▶ _Exercise requirements_
Wherever the word "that" shows up in the data, report the line it sits in.

[Records from a data source]
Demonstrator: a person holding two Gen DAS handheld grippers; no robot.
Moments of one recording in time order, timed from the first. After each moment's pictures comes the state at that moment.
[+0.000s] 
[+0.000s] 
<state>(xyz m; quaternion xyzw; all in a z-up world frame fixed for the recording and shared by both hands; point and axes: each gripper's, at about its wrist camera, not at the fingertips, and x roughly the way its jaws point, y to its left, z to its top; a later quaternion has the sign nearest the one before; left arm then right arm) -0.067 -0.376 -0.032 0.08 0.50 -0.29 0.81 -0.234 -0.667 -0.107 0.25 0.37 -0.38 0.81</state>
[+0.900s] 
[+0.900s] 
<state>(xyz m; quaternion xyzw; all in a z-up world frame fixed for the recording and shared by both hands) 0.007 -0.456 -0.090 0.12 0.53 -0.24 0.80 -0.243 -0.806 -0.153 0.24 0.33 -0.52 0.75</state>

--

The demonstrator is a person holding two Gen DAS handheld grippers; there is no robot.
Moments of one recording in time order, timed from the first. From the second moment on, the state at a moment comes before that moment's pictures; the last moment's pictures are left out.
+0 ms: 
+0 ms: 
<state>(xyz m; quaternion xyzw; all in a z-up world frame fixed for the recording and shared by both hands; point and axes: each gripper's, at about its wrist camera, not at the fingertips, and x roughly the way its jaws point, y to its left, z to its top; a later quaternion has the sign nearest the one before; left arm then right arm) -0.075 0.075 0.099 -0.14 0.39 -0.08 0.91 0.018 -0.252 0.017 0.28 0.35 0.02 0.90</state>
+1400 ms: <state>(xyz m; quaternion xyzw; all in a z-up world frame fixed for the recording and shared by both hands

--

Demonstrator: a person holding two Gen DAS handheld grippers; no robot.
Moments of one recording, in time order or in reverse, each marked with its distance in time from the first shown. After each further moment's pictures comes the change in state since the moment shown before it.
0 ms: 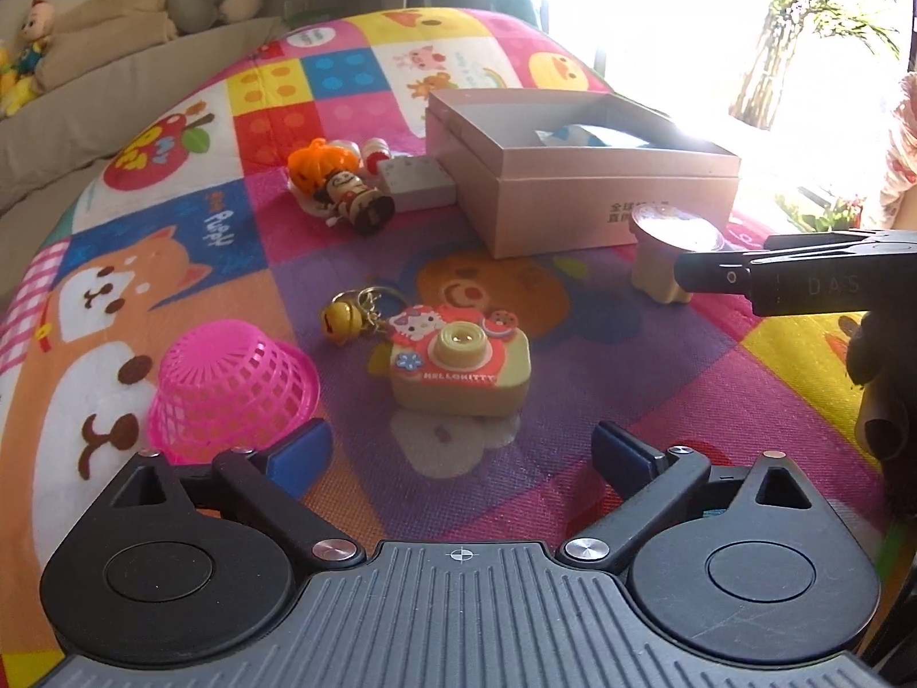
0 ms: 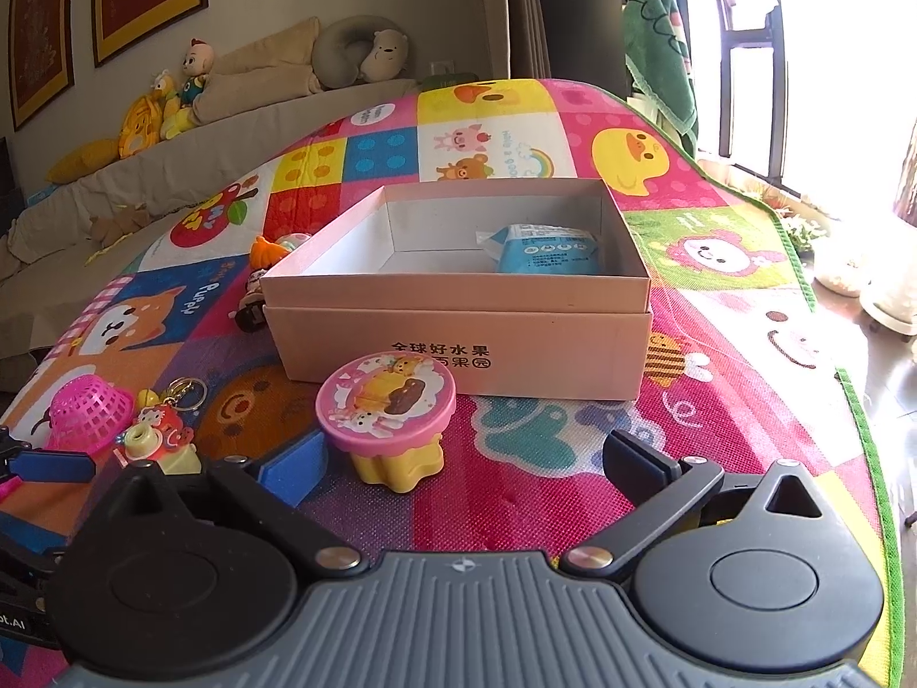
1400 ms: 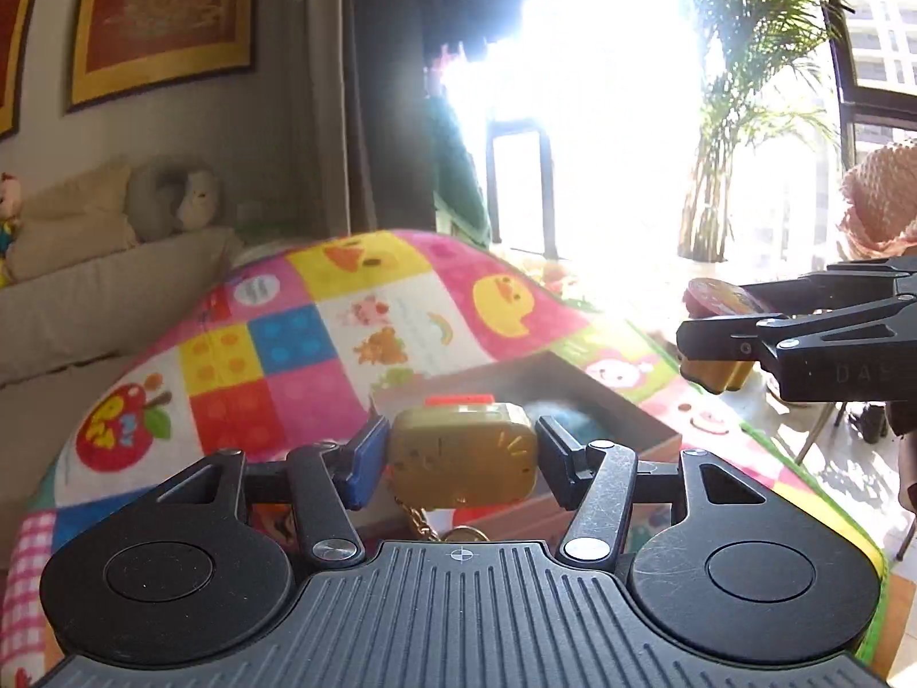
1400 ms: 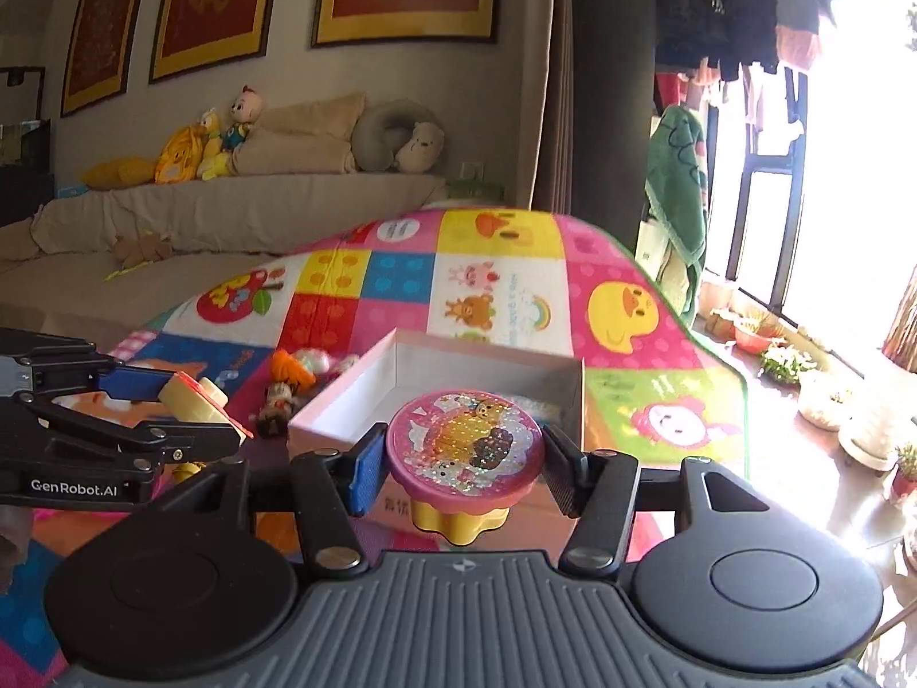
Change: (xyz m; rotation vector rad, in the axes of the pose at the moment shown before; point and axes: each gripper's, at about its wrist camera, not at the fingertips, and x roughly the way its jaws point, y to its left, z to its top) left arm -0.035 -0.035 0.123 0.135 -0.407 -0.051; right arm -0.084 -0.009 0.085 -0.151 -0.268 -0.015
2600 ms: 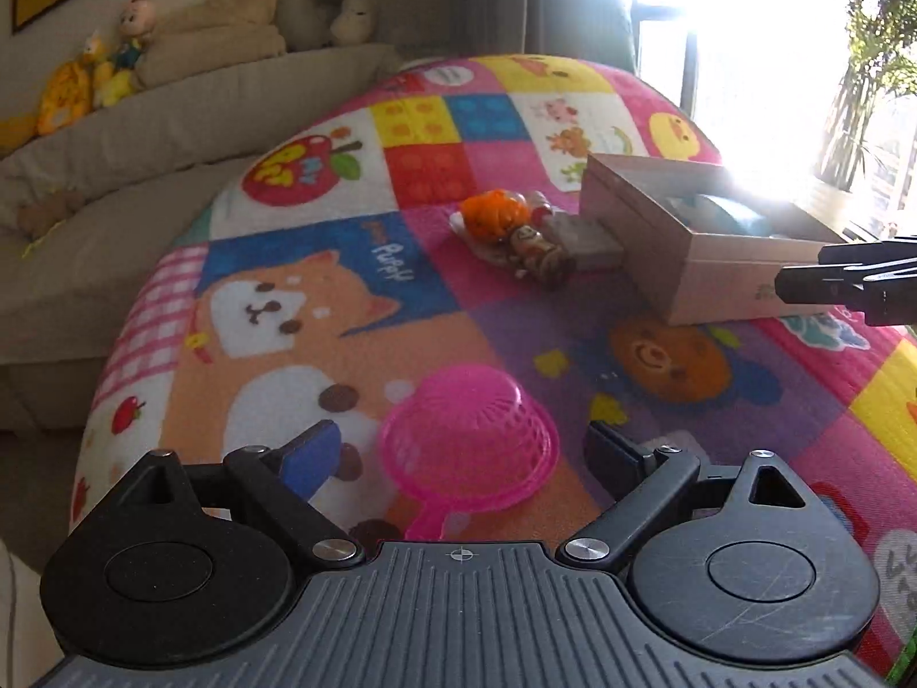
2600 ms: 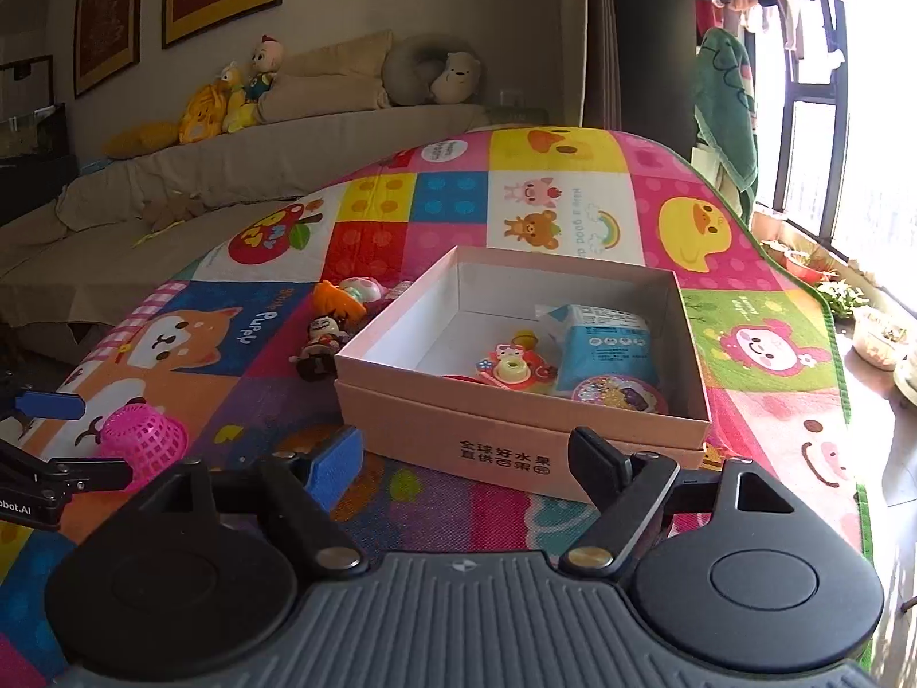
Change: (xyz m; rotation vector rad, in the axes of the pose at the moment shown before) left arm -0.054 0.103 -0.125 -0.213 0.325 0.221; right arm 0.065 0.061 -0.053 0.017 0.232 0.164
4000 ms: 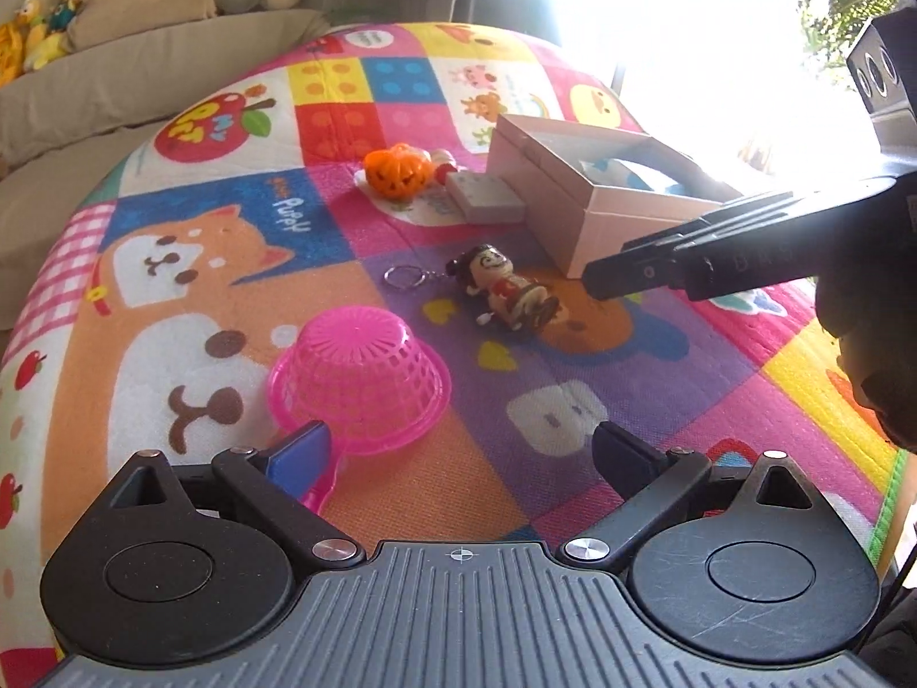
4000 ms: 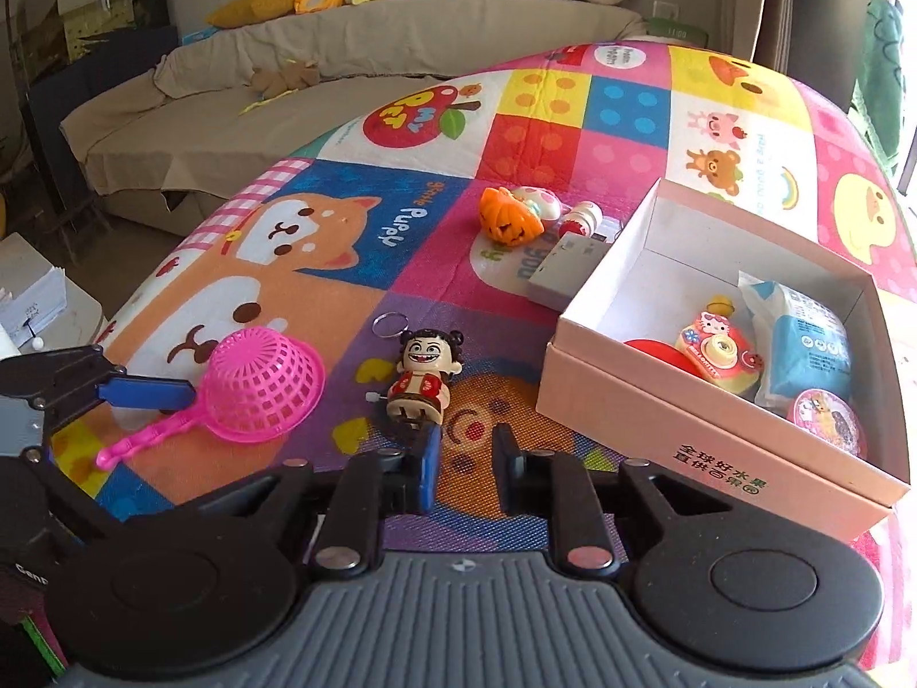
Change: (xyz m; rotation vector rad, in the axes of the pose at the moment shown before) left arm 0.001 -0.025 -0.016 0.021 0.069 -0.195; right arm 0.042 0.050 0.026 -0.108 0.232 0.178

▶ _Answer for the task_
Moments of one recording in time order, timed from the first. After each moment's pictures comes the state at that moment.
Moments of one recording in time order, timed from the first. From the second moment on, the state at a moment comes before that moment's pictures; the last moment's pictures are left out.

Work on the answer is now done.